All brands experience stagnant phases from time to time. While people certainly wore their Ray-Bans throughout the ’70s, the sunglasses were considerably less popular throughout the groovy era than they were in decades past. It didn’t remain that way for long, however, as Dan Aykroyd and John Belushi made their Wayfarers an integral part of their wardrobes in The Blues Brothers. People took note — and what followed was a decade of appearances on the big screen, indeed on some of the titans of cinema.
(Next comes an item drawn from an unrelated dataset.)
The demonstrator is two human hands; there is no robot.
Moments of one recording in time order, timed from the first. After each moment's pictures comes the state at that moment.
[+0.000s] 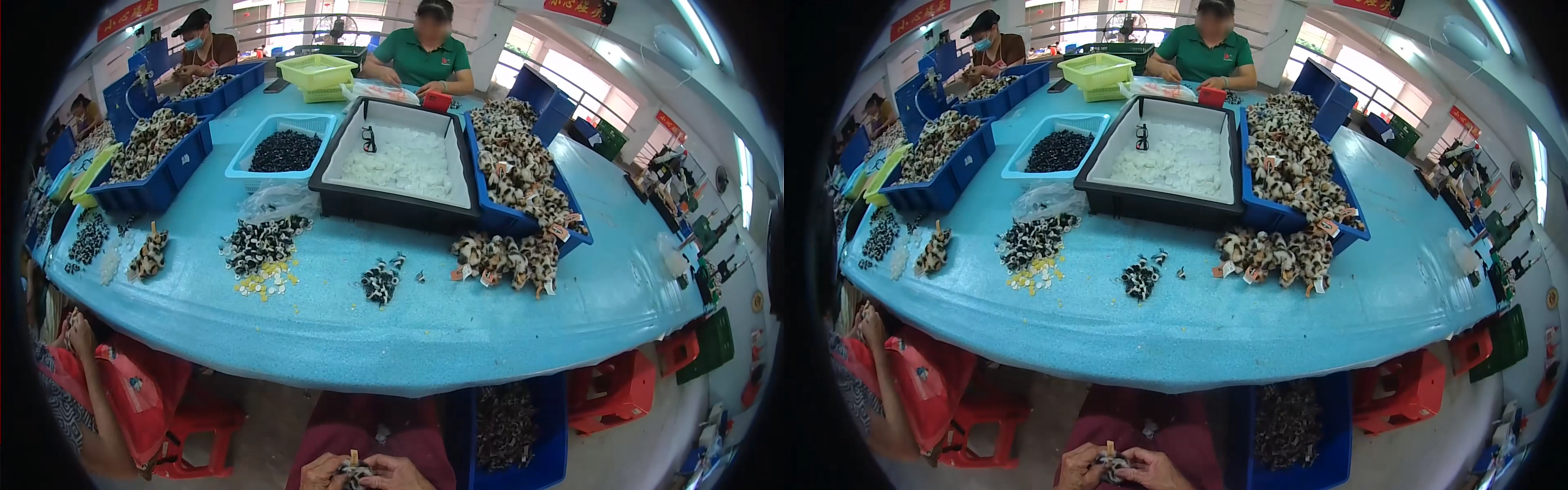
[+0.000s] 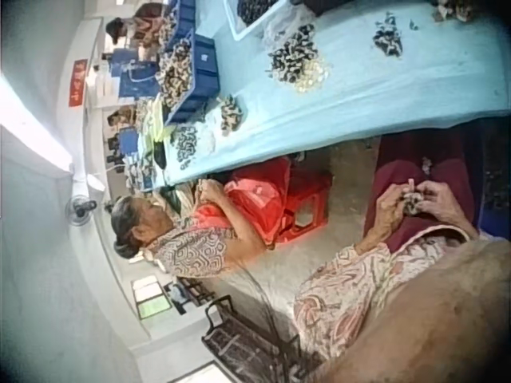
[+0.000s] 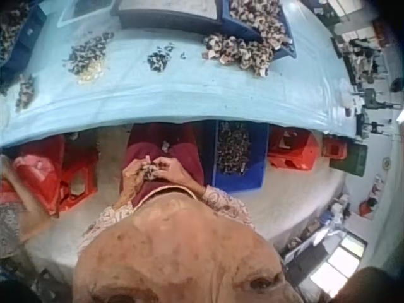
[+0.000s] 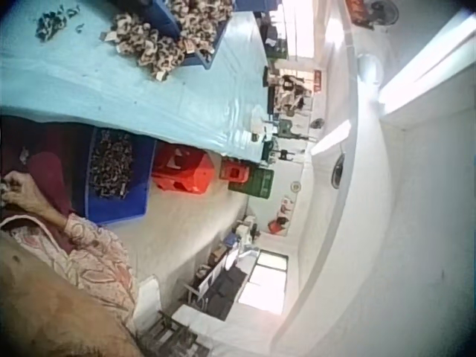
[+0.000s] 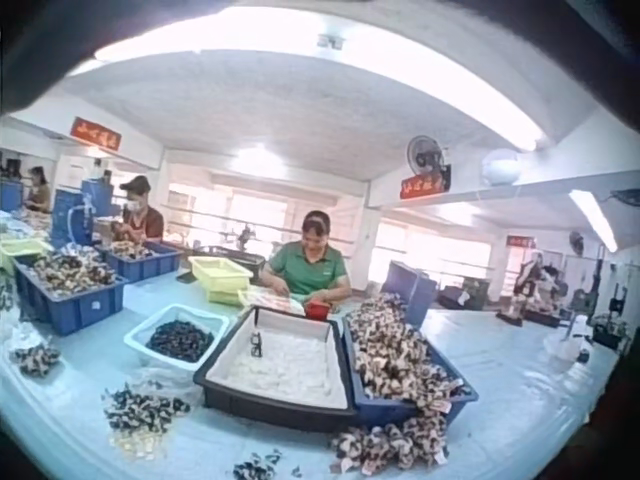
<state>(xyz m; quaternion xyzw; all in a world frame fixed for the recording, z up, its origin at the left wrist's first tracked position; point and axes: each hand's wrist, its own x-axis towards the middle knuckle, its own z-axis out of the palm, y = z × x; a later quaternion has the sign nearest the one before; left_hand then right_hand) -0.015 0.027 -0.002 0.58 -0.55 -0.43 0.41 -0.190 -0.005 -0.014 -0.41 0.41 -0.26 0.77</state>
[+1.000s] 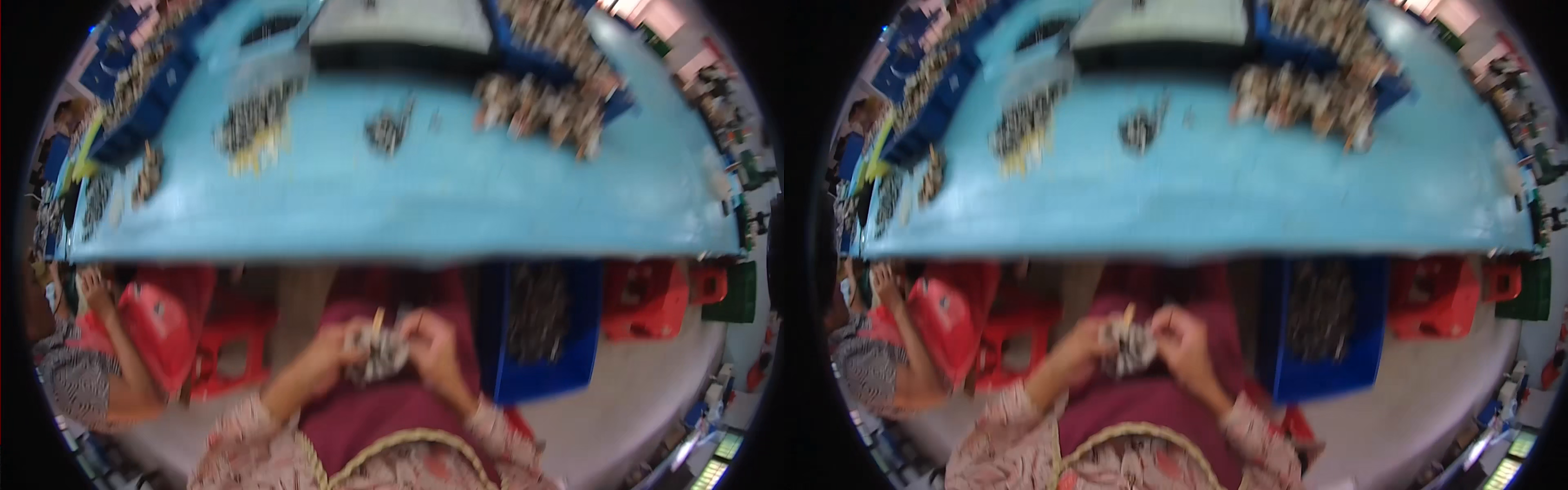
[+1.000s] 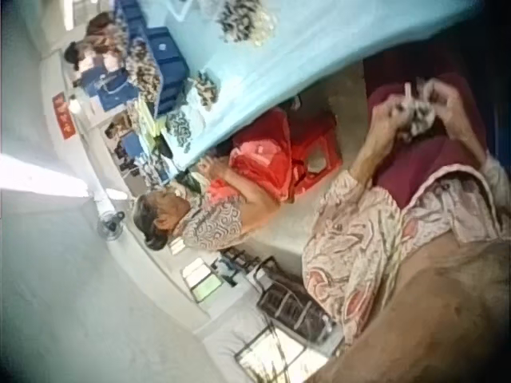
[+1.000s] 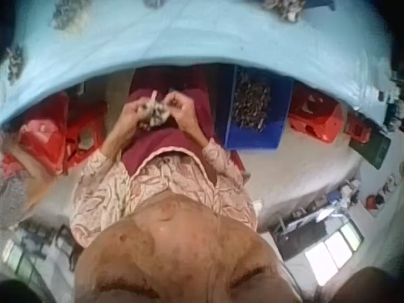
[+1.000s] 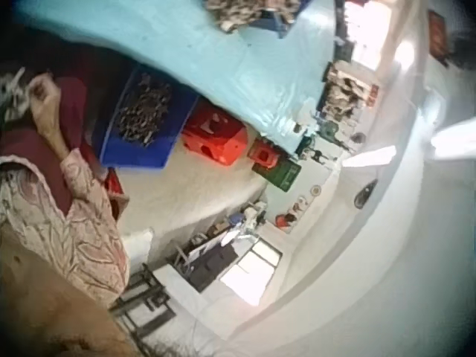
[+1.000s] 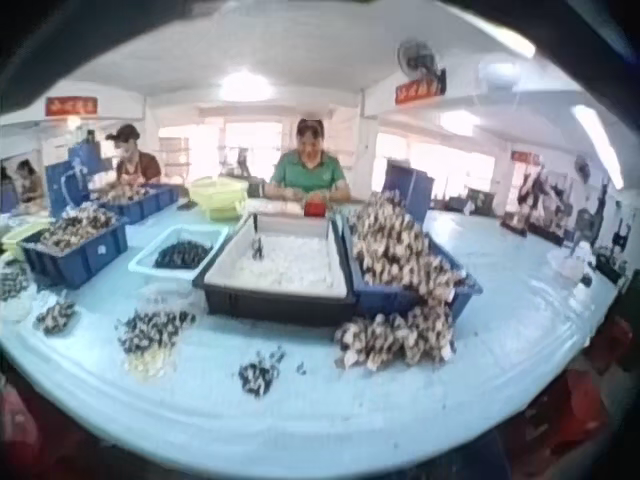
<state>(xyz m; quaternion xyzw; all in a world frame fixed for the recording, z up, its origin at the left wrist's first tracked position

Before long, Ray-Bans were everywhere. Don Henley referenced them in “Boys of Summer.” Don Johnson made them the coolest things going in Miami Vice. Michael Jackson adopted them for the Bad tour beginning in 1987. There was simply no doubt of their relevance. It was, every sense of the word, a true boom for the brand.

New Image

The 2000s paved new paths for Ray-Bans, beginning with fresh designs that transformed the way that people viewed the iconic frames. At the start was a new interpretation of the Wayfarer. The frames underwent a slight reduction in size, with the new model featuring a shrunken silhouette and a more contoured shape. Appealing to the new generation of fashion enthusiasts has kept the brand’s name alive — and continues to do so even today. In addition to the iconic Wayfarer, Ray-Ban offers a variety of styles designed for every preference. Here are a few to keep in mind if you want to invest in a classic that will never lose its relevance.

Aviator Classic

Well worth every penny, the famed Aviator Classic is easily one of the most beloved sunglass styles in existence. It has been since its inception, and while it was once merely a tool of functionality, today it makes the ultimate style statement. It’s available in a variety of frame and lens color combinations, and adds a touch of sleek, undeniable sex appeal and sporty style to any look.

Erika Classic

Don’t be fooled by the name. The Erika Classic is very much a unisex frame. Its appeal rests in its gentle curves; it’s a decidedly softer take on the traditional Ray-Ban style, with undulating curves and a gentleness that sets it apart from its counterparts. Among the standouts are the brown/violet gradient and the gunmetal/green classic, both of which exude a sense of timeless appeal with a contemporary twist.

Round Double Bridge

If you take your style inspiration from rock music heroes of decades past, the Round Double Bridge is destined to be an immediate favorite. True to its name, it features a distinctive circular silhouette and a pair of bridges. While it sounds complex on paper, the end result is decidedly understated, in large part thanks to its lightweight structure and neutral color palettes. Perfect for making a subtle yet noteworthy statement, these glasses are sure to set you apart for all the right reasons.

Square 1971 Clear Evolve

A fresh take on the legendary Square 1971 Classic, the Evolve exudes confidence and sophistication at every turn. The sharply angled frames, coupled with the gilded metal, lend them a beautifully pristine appearance. From top to bottom, they exhibit a sense of timeless style with hints of old-school appeal. Since they first made the scene in the ’70s, these shades have charmed time and again. Their beauty is in their photochromic lenses, which change depending on the lighting conditions. You’ll love them for their unique vibe.

Ray-Bans truly are the end and be all of all things iconic and cool in the world of stylish eyewear. The only challenge may be finding the right pair — or two — that meets your preferences.